* Exercise directions: Find how many lines in this data contain the string "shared". Respond with only that number.

* Task material:
*** Block opens ***

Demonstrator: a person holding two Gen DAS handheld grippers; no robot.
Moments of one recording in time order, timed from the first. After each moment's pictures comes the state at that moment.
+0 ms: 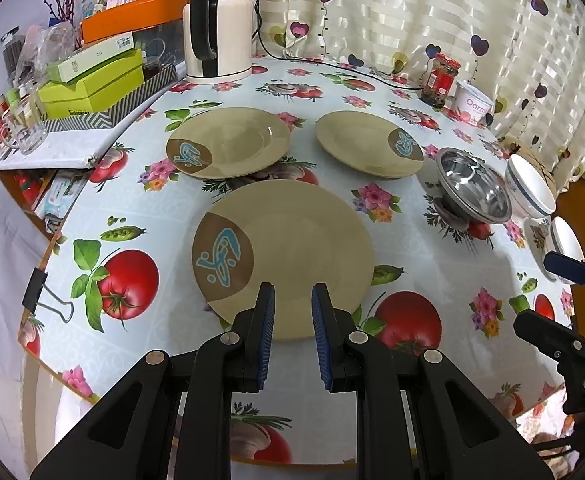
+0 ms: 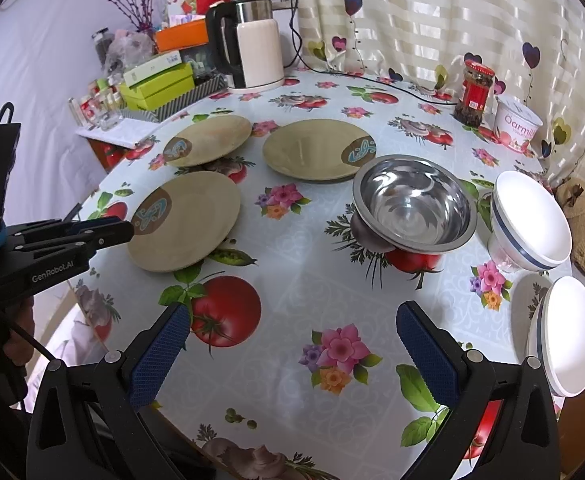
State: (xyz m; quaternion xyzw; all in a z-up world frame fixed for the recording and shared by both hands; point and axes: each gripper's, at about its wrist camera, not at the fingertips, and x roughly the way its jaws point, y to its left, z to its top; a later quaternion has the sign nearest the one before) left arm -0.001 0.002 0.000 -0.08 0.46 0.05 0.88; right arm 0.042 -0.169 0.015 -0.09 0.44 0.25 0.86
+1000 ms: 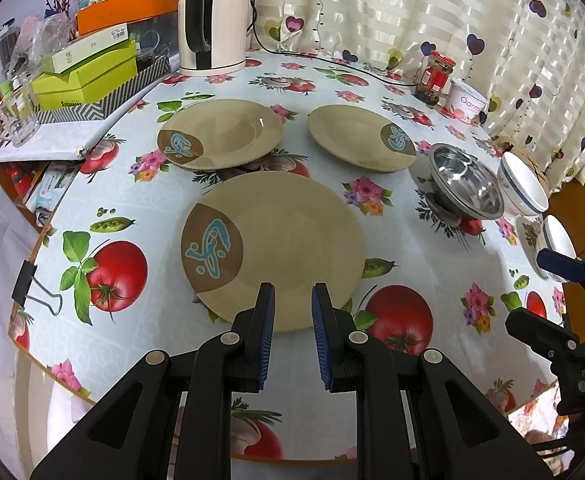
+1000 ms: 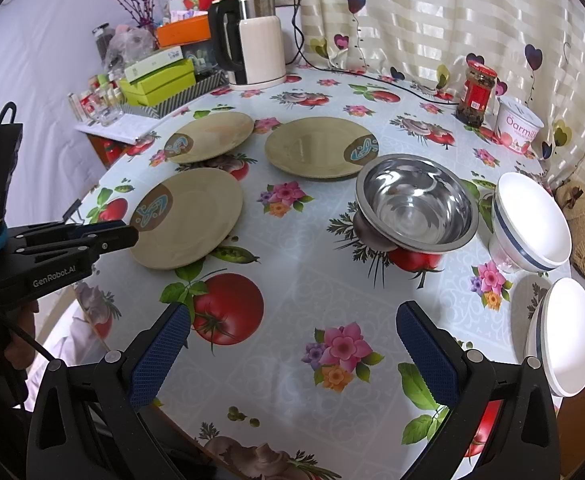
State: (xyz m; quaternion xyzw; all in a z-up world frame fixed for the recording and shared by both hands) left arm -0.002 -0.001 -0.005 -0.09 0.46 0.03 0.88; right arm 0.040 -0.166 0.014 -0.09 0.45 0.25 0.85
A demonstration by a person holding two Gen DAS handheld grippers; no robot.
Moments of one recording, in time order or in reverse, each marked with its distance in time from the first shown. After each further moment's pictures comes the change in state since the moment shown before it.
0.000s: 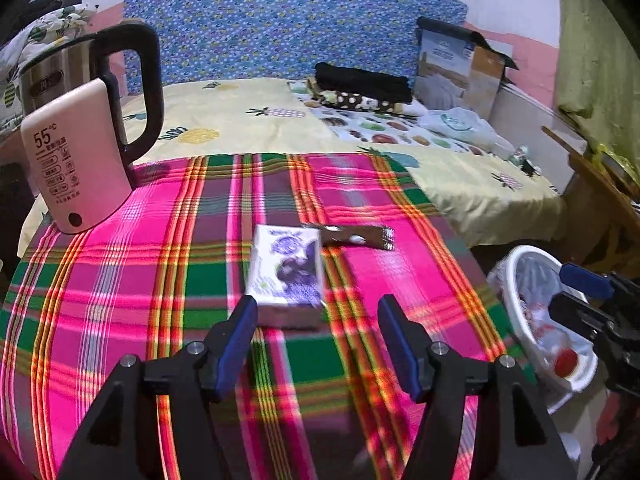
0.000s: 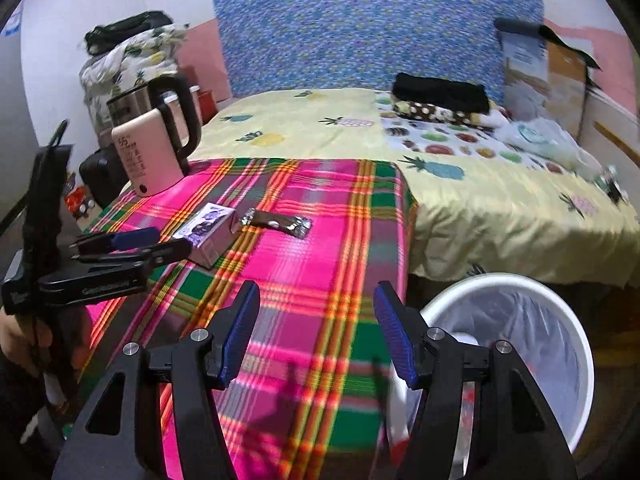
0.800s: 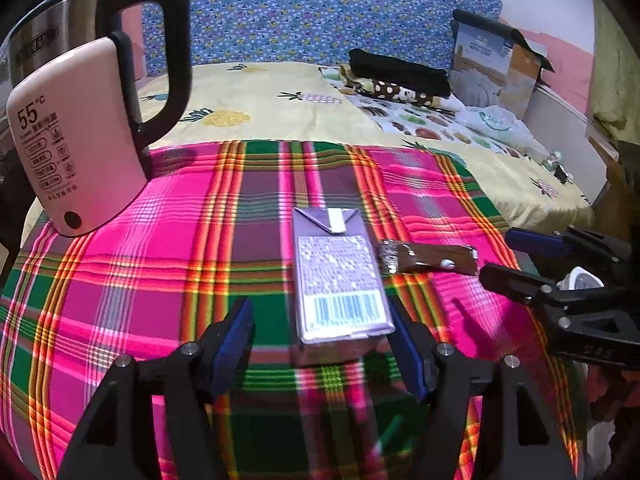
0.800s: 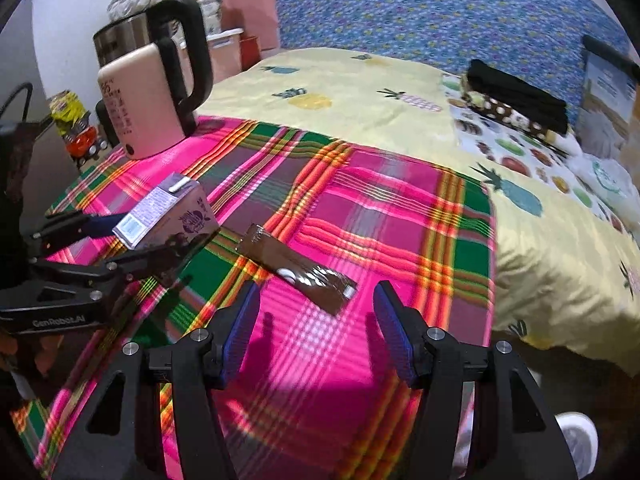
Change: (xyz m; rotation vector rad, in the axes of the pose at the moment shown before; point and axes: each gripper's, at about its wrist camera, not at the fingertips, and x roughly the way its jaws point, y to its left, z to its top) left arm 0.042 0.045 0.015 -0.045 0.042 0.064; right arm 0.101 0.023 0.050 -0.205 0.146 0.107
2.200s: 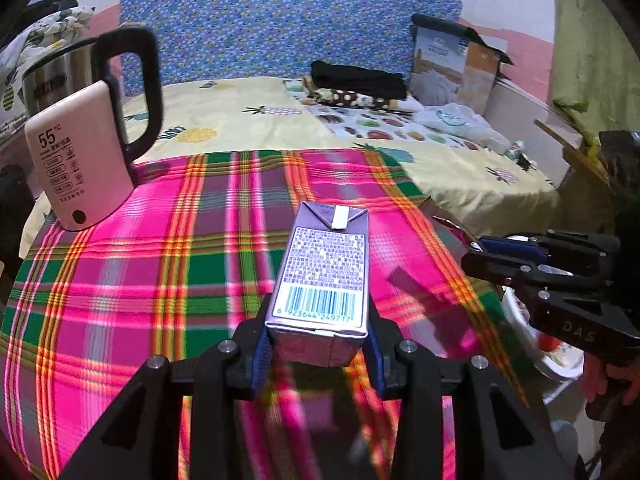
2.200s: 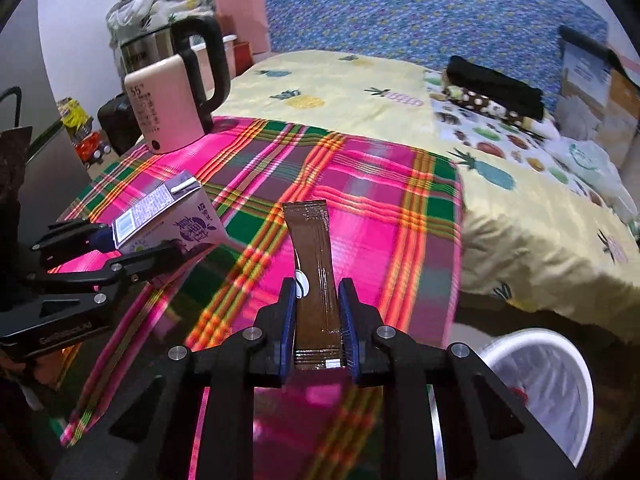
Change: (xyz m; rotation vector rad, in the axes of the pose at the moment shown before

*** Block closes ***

* Task result: 2